_Instructions for the task_:
If a record below holds a picture, leave the picture out and copy the rest exactly.

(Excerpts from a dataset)
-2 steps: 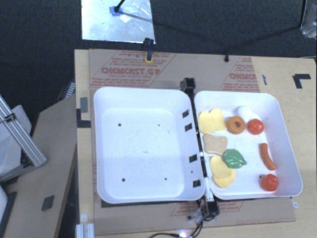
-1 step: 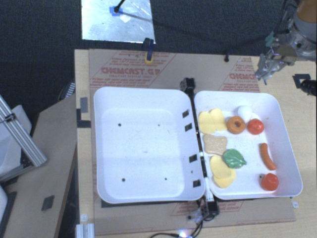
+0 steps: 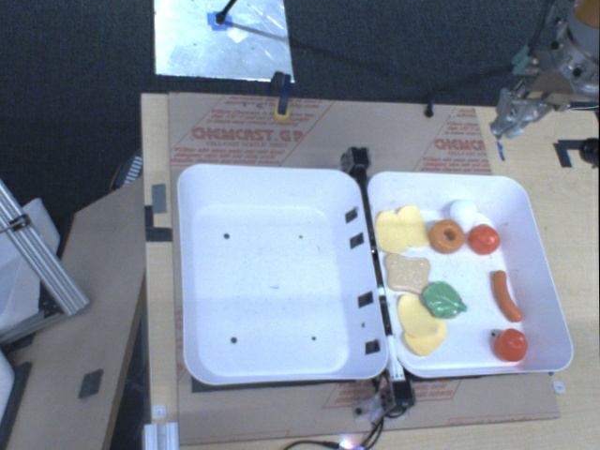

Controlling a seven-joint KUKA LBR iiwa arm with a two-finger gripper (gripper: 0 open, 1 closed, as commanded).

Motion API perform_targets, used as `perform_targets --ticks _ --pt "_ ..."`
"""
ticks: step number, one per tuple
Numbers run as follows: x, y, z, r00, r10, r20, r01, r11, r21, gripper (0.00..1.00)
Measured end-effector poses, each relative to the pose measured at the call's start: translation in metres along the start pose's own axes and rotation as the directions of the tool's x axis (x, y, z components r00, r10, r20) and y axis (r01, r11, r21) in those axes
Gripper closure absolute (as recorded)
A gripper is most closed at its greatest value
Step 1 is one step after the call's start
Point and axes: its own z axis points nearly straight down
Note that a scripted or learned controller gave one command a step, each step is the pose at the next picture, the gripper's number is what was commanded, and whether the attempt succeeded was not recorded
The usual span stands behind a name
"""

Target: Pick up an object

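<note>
The left bin [image 3: 272,270] carries nothing, while the right bin [image 3: 539,251] holds yellow pieces [image 3: 401,229], a bread slice [image 3: 408,272], a green leaf [image 3: 442,300], a sausage [image 3: 506,295], a doughnut [image 3: 447,236] and two tomatoes [image 3: 484,239]. The board [image 3: 244,125] under the bins reads "CHEMCAST GP" near the bench's far edge. The hand [image 3: 514,115] hangs past the right bin's far corner; whether it is spread cannot be told.
</note>
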Motion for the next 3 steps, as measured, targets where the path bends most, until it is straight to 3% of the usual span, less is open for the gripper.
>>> perform_targets --ticks 3 --pt "0.001 0.002 -0.034 1.0 -0.015 0.004 0.015 1.0 -0.01 1.0"
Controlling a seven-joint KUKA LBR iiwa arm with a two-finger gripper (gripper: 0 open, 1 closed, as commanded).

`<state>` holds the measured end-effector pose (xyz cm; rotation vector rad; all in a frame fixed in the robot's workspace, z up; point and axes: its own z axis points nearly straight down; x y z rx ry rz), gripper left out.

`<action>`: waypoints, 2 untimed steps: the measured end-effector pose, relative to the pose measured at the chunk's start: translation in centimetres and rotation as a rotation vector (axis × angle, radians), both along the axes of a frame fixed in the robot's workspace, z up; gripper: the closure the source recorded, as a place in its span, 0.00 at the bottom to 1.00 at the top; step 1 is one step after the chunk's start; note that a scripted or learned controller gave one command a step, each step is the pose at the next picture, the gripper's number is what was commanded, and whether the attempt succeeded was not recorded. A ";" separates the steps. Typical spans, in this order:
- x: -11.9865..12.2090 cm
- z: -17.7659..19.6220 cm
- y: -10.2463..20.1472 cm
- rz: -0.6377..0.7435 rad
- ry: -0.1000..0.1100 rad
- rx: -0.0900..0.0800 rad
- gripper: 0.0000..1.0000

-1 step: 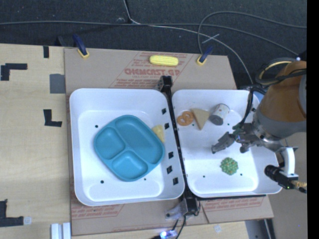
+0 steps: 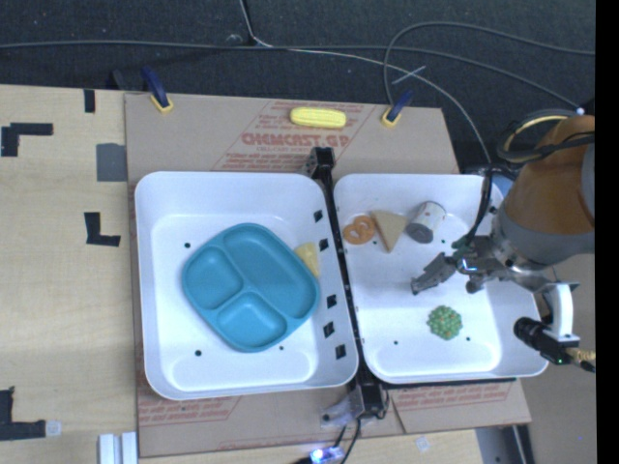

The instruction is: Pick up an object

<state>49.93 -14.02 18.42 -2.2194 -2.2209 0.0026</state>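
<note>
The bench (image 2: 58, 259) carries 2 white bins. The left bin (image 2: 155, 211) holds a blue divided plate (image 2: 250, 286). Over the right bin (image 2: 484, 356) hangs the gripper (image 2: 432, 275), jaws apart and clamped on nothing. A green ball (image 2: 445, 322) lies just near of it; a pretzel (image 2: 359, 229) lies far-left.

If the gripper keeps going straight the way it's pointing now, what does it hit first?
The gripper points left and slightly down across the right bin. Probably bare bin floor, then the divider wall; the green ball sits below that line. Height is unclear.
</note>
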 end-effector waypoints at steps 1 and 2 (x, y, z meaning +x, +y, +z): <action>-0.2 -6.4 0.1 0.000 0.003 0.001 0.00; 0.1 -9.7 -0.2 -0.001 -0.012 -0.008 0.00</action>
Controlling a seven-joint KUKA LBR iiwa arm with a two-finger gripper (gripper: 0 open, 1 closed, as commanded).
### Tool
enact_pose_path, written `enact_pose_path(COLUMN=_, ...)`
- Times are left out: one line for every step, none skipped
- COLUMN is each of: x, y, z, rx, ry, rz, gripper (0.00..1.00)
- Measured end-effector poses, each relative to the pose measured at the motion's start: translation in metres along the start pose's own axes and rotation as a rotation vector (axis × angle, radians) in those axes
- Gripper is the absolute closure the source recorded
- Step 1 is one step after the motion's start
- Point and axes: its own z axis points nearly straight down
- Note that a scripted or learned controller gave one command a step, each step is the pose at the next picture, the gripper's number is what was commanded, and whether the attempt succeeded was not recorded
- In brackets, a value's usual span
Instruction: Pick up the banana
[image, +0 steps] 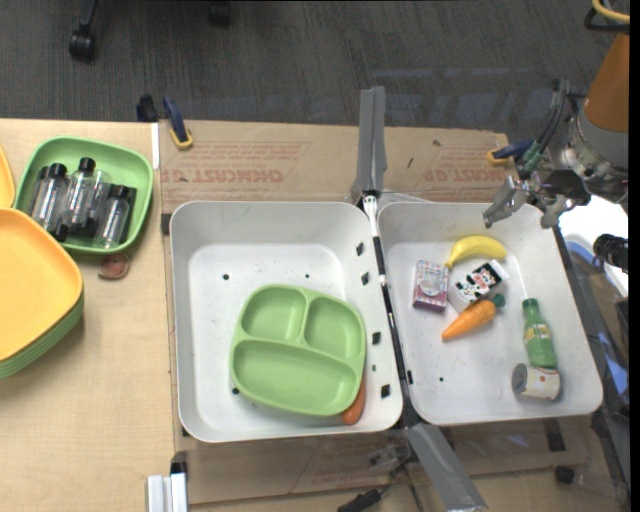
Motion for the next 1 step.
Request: enact_pose_path(x=-0.0303, y=0.0212, z=0.1009, rx=-0.001, ry=0.0, rz=-0.076, gripper=0.0)
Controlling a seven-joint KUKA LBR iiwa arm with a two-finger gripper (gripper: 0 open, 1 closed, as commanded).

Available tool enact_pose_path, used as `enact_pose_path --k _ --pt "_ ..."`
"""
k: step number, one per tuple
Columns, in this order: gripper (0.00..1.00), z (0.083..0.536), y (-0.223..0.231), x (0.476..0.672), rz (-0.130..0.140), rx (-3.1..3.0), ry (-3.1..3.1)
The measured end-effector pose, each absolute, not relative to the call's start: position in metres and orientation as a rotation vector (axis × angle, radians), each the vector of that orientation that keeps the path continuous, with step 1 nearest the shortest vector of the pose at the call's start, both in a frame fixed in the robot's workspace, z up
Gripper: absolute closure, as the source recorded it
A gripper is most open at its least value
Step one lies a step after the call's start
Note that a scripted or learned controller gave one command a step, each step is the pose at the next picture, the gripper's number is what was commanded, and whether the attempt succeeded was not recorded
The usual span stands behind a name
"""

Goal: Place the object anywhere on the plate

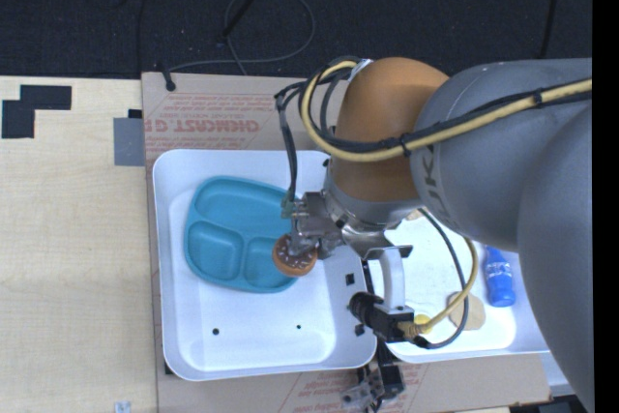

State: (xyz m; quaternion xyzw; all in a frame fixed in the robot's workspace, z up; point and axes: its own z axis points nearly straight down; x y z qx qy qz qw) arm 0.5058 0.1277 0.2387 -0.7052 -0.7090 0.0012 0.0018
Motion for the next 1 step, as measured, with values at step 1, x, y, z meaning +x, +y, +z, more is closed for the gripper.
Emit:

_Result of the task_:
-2 steps: 
-1 step: 
+0 steps: 

Controlling a seven-joint KUKA LBR iiwa arm with a two-finger gripper (gripper: 0 open, 1 closed, as commanded).

Motion API perform_targets, used as `perform_targets --ticks _ --pt "_ ..."`
"""
ticks: step number, one per tuple
Numbers run as follows: x, y, z, r00, r10, r20, r01, r11, r21, gripper (0.00..1.00)
Measured end-effector poses, each relative to the pose measured at the call's start: translation in metres along the start pose's own axes and rotation as the directions of the tool's x axis (x, y, z components r00, r10, r20) and y axis (r01, r11, r21) in those axes
Gripper closure absolute (as recorded)
A gripper is most closed at its greatest value
Step 1 is one step after the call's start
Point and axes: its own z axis points nearly straight down
Note that a scripted or learned controller gave one command a step, each step is the pose at the next picture, the gripper's number is what was commanded, and whether the attempt succeeded was not recorded
The usual span stands behind a name
"""

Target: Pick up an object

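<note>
The left bin [image 3: 272,270] carries nothing, while the right bin [image 3: 539,251] holds yellow pieces [image 3: 401,229], a bread slice [image 3: 408,272], a green leaf [image 3: 442,300], a sausage [image 3: 506,295], a doughnut [image 3: 447,236] and two tomatoes [image 3: 484,239]. The board [image 3: 244,125] under the bins reads "CHEMCAST GP" near the bench's far edge. The hand [image 3: 514,115] hangs past the right bin's far corner; whether it is spread cannot be told.
</note>
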Motion for the next 3 steps, as measured, targets where the path bends most, until it is straight to 3% of the usual span, less is open for the gripper.
>>> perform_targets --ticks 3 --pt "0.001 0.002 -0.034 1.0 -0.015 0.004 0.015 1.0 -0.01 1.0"
Controlling a seven-joint KUKA LBR iiwa arm with a two-finger gripper (gripper: 0 open, 1 closed, as commanded).

`<state>` holds the measured end-effector pose (xyz cm; rotation vector rad; all in a frame fixed in the robot's workspace, z up; point and axes: its own z axis points nearly straight down; x y z rx ry rz), gripper left out.

`<action>`: waypoints, 2 untimed steps: the measured end-effector pose, relative to the pose measured at the chunk's start: translation in centimetres and rotation as a rotation vector (axis × angle, radians), both along the axes of a frame fixed in the robot's workspace, z up; gripper: the closure the source recorded, as a place in its span, 0.00 at the bottom to 1.00 at the top; step 1 is one step after the chunk's start; note that a scripted or learned controller gave one command a step, each step is the pose at the next picture, the gripper's number is what was commanded, and whether the attempt succeeded was not recorded. A ";" separates the steps. Typical spans, in this order:
- x: -11.9865..12.2090 cm
- z: -17.7659..19.6220 cm
- y: -10.2463..20.1472 cm
- rz: -0.6377..0.7435 rad
- ry: -0.1000..0.1100 rad
- rx: -0.0900..0.0800 rad
- gripper: 0.0000..1.0000

-1 step: 
+0 steps: 

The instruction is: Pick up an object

<state>49.93 -14.02 18.42 -2.2194 -2.2209 0.0026</state>
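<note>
The bench (image 2: 58, 259) carries 2 white bins. The left bin (image 2: 155, 211) holds a blue divided plate (image 2: 250, 286). Over the right bin (image 2: 484, 356) hangs the gripper (image 2: 432, 275), jaws apart and clamped on nothing. A green ball (image 2: 445, 322) lies just near of it; a pretzel (image 2: 359, 229) lies far-left.

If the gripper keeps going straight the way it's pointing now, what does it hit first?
The gripper points left and slightly down across the right bin. Probably bare bin floor, then the divider wall; the green ball sits below that line. Height is unclear.
</note>
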 end-effector waypoints at steps 1 and 2 (x, y, z meaning +x, +y, +z): <action>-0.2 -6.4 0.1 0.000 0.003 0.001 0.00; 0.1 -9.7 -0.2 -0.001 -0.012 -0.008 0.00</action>
Controlling a seven-joint KUKA LBR iiwa arm with a two-finger gripper (gripper: 0 open, 1 closed, as commanded).
### Tool
enact_pose_path, written `enact_pose_path(COLUMN=_, ...)`
- Times are left out: one line for every step, none skipped
- COLUMN is each of: x, y, z, rx, ry, rz, gripper (0.00..1.00)
- Measured end-effector poses, each relative to the pose measured at the motion's start: translation in metres along the start pose's own axes and rotation as a rotation vector (axis × angle, radians) in those axes
- Gripper is the absolute closure the source recorded
- Step 1 is one step after the motion's start
- Point and axes: its own z axis points nearly straight down
- Note that a scripted or learned controller gave one command a step, each step is the pose at the next picture, the gripper's number is what was commanded, and whether the attempt succeeded was not recorded
- In brackets, a value's usual span
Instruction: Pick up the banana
[image, +0 steps] 
Motion for the next 1 step.
Request: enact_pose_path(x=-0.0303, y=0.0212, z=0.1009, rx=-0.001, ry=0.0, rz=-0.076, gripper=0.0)
Controlling a seven-joint KUKA LBR iiwa arm with a two-finger gripper (gripper: 0 open, 1 closed, as commanded).

Available tool enact_pose_path, used as `enact_pose_path --k _ --pt "_ ..."`
"""
k: step number, one per tuple
Columns, in this order: gripper (0.00..1.00), z (0.083..0.536), y (-0.223..0.231), x (0.476..0.672), rz (-0.130..0.140), rx (-3.1..3.0), ry (-3.1..3.1)
The measured end-effector pose, each absolute, not relative to the call's start: position in metres and orientation as a rotation vector (axis × angle, radians), each the vector of that orientation that keeps the path continuous, with step 1 nearest the shortest vector of the pose at the call's start, both in a frame fixed in the robot's workspace, z up
Gripper: absolute closure, as the source recorded it
A gripper is most open at its least value
Step one lies a step after the call's start
Note that a scripted or learned controller gave one command a step, each step is the pose at the next picture, the gripper's number is what was commanded, and whether the attempt succeeded was not recorded
The usual span stands behind a name
"""

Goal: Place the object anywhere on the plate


State: (xyz m; quaternion xyzw; all in a frame fixed in the robot's workspace, z up; point and axes: its own z axis points nearly straight down; x y z qx qy qz qw) arm 0.5058 0.1277 0.2387 -0.7052 -0.7090 0.0012 0.0018
Motion for the next 1 step, as measured, with values at step 1, x, y, z meaning +x, +y, +z, more is closed for the gripper.
Emit:

That completes the response to the exercise.